The only way i’ve found to find them is use

sudo fuser -v /dev/nvidia*

Then, kill the processes using PID.

OR just kill all ipython kernel stuff using

pkill -f ipykernel
3 Likes

I tested it on CPU, maybe because of this the restart did help

1 Like

Also repeatedly deep coping model to the same variable leads to memory consumption.

1 Like

potentially deleting that might resolve the issue! Any way that you know to delete it?

Noting specific to Pytorch:( Del and gc.collect() don’t help.

I think Jupyter caches outputs in a way that adds references to the results.
That said, I have been using Jupyter with pytorch for half a year now and have not run into the things you describe…

Best regards

Thomas

Thomas, please, could you check it on your machine? It will take only a few minutes:) Run this tutorialhttp://pytorch.org/tutorials/beginner/transfer_learning_tutorial.html
and interrupt training several times after maybe 10 seconds. Will your memory consumption grow?

Tried few other things. The problem appears to be connected with how the Jupyter works. Would appreciate any ideas:)

Have you tried:
%whos
and then:
%reset -f
and finally:
%whos

I tried this. This doesn’t release the GPU memory.

But this works -

pkill -f ipykernel

This will kill your kernel too, so it will be like restarting the notebook.

reset -f doesn’t help to release memory, just clear every variable:)

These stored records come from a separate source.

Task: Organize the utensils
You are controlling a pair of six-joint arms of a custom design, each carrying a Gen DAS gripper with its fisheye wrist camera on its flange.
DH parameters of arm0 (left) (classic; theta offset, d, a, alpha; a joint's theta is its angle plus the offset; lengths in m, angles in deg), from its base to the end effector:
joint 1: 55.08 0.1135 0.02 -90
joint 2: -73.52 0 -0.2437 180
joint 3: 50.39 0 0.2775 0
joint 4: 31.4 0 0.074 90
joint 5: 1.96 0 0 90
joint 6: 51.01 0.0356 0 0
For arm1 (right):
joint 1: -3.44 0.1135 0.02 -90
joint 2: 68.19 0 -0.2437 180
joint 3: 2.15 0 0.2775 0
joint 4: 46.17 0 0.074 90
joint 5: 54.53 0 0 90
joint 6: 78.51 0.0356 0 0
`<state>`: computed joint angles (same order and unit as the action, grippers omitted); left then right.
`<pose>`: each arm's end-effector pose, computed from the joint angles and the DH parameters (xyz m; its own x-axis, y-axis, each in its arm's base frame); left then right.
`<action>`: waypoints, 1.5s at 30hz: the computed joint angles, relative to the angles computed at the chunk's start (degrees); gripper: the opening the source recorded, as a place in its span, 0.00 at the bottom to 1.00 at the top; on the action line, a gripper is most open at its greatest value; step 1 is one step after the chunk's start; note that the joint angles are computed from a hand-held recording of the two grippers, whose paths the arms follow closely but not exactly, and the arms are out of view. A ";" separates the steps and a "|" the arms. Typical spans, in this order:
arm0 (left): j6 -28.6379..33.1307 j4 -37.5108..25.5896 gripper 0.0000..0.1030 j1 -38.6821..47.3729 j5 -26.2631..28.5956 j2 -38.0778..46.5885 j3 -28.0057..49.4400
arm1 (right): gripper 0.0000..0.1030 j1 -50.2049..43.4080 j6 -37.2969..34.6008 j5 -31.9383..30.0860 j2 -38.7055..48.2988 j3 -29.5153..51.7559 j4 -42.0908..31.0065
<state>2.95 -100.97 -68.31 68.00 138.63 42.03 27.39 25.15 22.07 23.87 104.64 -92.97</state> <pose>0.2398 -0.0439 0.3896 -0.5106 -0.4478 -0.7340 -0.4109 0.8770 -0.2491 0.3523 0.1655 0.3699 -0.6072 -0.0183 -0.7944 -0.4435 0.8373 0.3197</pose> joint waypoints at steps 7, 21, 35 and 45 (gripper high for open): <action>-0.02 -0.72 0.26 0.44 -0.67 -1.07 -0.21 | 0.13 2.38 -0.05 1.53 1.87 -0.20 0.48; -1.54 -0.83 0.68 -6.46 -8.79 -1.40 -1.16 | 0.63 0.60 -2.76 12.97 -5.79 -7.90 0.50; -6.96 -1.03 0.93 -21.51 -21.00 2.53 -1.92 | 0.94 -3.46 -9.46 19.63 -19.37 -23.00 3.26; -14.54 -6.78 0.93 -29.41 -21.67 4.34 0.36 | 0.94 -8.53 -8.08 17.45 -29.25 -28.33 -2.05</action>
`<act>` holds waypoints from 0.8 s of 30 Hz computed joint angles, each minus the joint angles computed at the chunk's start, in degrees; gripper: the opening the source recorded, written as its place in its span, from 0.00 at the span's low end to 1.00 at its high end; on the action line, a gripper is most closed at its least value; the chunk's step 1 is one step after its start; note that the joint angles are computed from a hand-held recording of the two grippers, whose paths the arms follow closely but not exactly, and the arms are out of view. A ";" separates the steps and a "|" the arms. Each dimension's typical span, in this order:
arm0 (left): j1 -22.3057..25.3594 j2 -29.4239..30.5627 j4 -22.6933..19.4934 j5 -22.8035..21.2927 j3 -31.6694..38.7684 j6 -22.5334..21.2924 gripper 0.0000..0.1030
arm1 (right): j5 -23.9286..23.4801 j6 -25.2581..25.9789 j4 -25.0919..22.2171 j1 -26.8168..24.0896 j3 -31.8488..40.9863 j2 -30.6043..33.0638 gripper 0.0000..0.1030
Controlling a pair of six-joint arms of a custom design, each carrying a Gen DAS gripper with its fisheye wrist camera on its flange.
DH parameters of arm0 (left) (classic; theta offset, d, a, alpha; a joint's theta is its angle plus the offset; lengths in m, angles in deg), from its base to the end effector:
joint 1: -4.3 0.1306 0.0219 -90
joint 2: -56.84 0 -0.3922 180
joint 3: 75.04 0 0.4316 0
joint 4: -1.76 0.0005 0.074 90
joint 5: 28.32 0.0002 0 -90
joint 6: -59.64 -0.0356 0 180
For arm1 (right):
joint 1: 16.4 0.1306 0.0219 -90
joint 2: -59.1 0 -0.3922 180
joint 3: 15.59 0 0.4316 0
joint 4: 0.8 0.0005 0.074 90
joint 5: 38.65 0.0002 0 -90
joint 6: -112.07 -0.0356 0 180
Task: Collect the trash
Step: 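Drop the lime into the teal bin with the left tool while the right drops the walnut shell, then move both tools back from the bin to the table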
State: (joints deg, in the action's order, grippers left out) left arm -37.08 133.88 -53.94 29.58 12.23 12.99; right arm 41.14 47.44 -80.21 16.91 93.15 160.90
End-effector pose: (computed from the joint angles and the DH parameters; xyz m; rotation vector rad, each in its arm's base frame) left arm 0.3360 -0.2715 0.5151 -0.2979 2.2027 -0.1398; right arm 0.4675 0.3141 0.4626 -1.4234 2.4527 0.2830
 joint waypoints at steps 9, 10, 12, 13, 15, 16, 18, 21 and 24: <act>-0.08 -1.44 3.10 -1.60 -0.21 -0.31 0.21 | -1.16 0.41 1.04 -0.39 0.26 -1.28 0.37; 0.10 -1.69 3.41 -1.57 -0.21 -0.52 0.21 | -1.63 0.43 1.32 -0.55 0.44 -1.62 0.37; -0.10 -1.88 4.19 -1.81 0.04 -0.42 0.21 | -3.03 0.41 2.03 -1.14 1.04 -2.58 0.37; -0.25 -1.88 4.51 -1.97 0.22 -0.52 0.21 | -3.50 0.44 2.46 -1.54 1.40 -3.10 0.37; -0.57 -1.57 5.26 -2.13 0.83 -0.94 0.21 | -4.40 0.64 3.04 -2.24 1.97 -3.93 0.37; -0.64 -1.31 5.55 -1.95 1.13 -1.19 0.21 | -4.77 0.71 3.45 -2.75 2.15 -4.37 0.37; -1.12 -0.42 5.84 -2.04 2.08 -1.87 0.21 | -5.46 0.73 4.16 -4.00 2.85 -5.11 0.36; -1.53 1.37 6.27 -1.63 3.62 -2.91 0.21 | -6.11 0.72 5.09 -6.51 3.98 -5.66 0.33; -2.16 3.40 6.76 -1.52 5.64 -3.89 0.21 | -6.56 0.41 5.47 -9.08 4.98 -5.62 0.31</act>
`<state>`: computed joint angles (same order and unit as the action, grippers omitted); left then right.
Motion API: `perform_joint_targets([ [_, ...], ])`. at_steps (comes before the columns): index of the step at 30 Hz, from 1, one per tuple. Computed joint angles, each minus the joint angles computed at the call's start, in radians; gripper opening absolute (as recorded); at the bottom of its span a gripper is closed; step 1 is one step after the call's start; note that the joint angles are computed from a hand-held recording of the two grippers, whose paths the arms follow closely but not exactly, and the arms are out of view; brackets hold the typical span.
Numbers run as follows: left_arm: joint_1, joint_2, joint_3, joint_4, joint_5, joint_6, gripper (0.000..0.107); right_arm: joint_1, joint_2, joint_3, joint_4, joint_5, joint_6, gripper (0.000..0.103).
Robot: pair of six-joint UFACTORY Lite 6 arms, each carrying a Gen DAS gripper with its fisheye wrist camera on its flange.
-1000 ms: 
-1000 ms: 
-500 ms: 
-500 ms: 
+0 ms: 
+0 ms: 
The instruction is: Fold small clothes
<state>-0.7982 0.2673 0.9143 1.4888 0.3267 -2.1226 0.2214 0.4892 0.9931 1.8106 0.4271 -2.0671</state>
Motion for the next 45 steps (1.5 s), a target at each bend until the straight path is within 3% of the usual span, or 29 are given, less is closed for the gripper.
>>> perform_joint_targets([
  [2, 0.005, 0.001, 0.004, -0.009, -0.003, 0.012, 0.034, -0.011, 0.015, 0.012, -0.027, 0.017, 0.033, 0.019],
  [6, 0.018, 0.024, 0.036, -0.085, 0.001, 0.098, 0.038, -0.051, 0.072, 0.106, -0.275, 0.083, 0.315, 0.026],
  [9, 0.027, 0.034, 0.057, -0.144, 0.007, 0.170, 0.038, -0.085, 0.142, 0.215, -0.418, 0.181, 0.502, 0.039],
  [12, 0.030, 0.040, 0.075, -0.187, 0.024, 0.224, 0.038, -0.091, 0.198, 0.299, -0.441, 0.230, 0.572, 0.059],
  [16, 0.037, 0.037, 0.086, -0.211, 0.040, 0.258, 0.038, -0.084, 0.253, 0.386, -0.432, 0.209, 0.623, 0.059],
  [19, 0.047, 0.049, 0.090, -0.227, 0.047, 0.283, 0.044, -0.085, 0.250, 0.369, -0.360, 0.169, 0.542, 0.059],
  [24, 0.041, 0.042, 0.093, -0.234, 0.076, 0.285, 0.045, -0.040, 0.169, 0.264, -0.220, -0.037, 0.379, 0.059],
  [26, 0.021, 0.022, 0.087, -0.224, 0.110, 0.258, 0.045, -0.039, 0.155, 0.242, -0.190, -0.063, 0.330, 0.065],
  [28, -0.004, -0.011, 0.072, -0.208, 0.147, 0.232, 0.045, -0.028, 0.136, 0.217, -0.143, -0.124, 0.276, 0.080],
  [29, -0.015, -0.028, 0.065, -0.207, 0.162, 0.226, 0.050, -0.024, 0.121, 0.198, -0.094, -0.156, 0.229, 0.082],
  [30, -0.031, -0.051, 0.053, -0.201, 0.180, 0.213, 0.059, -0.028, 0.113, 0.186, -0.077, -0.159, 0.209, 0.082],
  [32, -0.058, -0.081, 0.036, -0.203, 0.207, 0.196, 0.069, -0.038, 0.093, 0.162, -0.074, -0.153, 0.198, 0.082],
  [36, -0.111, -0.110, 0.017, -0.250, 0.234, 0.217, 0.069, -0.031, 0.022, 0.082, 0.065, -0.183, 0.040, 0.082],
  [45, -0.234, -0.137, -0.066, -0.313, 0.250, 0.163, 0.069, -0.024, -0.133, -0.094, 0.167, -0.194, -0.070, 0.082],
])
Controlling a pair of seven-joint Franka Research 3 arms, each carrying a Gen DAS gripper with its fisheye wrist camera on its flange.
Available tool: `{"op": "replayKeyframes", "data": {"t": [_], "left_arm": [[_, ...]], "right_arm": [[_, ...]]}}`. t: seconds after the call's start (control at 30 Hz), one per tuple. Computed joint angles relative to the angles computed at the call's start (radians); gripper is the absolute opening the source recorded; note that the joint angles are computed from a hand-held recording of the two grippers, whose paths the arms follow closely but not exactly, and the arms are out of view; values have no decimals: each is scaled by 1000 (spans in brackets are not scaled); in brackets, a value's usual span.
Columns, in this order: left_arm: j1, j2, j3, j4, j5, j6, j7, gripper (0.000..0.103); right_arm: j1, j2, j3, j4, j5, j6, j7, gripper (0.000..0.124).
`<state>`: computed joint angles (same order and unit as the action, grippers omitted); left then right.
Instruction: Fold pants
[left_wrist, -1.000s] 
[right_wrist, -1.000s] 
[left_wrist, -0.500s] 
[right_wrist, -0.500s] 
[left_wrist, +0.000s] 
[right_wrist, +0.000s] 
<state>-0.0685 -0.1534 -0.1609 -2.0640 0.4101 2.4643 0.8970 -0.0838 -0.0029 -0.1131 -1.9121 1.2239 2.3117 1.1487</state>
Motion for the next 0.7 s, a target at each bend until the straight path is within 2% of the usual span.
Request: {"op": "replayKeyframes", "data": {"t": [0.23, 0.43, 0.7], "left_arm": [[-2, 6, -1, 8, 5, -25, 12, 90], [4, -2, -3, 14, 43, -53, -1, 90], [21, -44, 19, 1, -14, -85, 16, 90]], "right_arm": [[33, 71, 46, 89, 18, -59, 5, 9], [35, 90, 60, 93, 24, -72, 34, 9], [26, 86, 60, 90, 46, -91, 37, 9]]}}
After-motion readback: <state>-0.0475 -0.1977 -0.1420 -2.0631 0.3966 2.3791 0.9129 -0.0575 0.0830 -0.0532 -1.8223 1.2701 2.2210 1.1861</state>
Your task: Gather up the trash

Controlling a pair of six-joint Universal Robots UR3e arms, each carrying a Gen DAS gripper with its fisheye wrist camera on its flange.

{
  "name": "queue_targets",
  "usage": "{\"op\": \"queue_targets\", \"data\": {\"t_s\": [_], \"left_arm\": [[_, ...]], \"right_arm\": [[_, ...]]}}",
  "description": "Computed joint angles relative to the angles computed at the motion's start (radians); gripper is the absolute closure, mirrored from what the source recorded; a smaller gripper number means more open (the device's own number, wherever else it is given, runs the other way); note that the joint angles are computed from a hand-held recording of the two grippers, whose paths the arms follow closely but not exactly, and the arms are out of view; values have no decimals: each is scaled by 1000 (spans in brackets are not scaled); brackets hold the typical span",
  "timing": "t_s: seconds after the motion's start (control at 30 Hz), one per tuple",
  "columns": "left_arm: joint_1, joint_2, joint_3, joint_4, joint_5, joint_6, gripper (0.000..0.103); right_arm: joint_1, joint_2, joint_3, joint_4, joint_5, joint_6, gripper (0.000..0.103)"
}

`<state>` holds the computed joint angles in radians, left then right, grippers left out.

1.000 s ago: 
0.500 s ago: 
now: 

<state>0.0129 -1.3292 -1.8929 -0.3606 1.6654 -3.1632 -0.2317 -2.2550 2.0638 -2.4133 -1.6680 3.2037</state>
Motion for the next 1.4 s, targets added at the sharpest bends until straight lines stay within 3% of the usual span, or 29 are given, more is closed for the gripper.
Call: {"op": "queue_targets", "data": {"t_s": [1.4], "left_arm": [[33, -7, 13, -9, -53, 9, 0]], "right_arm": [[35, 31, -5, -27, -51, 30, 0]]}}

In the main page of the jupyter notebook you open, you can choose the ipynb you’ve just run, and on the top click shutdown, then I think the memory should be released.

I know that I can shutdown or restart notebook to release memory:) The question is - how it can be done without restarting or why it happens?

2 Likes

Have you tested whethet the same happens if you run one full pass before the partial ones?
By design, pytorch caches allocations.

Best regards

Thomas

I now have the exact same issue:

cuda runtime error (2) : out of memory at /home/gpu/dev/rt/pytorch/torch/lib/THC/generic/THCStorage.cu:66

Thrown after repeated training during which I stopped the kernel and started training again.
Of-course PyTorch returns False for torch.cuda.is_available()
Neither torch nor Jupyter are able to recover from this. The only solution for me was to restart the computer since the memory is not released otherwise.

BTW I am using this command line for monitoring:
watch -n 0.1 'ps f -o user,pgrp,pid,pcpu,pmem,start,time,command -psudo lsof -n -w -t /dev/nvidia*'
(source: https://stackoverflow.com/questions/8223811/top-command-for-gpus-using-cuda)

I’m having the same issue. I’m developing a new model and naturally I get a lot of crashes as I’m debugging. Every time of have to restart the kernel, run the pre-processing steps, … It’s a pain in the neck.